= WHAT IS REQUIRED =
Would you return every line of the listing below that has "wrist" in it?
SOURCE DATA START
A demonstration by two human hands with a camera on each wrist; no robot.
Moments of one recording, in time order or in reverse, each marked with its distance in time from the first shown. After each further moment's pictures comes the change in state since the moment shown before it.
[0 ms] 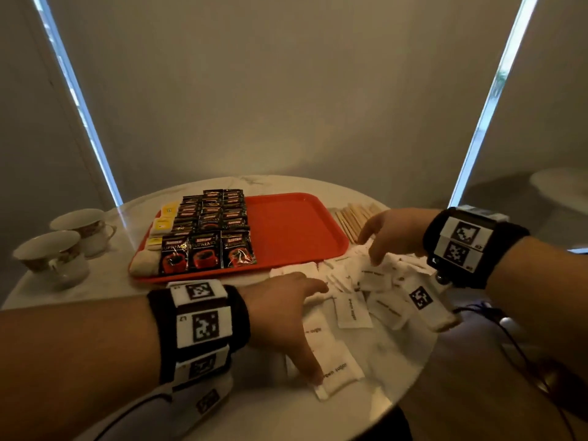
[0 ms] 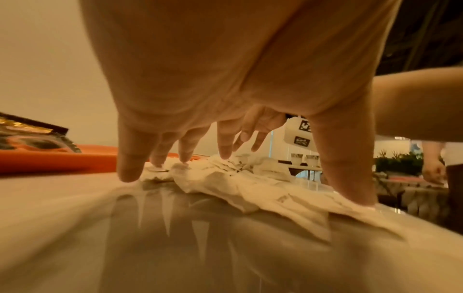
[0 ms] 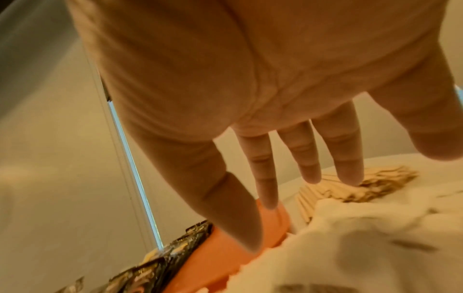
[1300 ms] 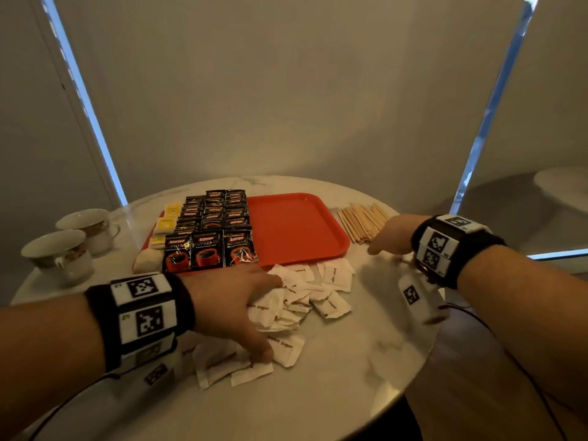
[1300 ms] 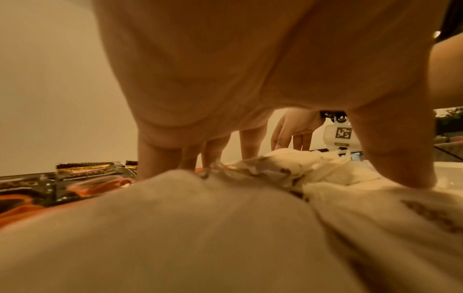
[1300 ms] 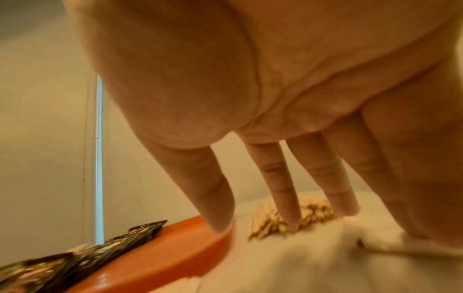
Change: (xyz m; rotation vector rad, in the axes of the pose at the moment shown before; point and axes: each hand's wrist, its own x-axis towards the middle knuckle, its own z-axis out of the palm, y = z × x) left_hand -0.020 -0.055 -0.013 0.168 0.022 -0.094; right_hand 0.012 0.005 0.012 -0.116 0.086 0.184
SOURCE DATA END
= RESPONSE BELOW =
A demonstration by two human hands with a camera on each wrist; no robot.
Change: (xyz m; rotation vector rad, in the axes of the pose at the moment shown before; point and axes: each hand's wrist, its own x-axis towards the middle knuckle, its own z-axis out of the palm, y = z × x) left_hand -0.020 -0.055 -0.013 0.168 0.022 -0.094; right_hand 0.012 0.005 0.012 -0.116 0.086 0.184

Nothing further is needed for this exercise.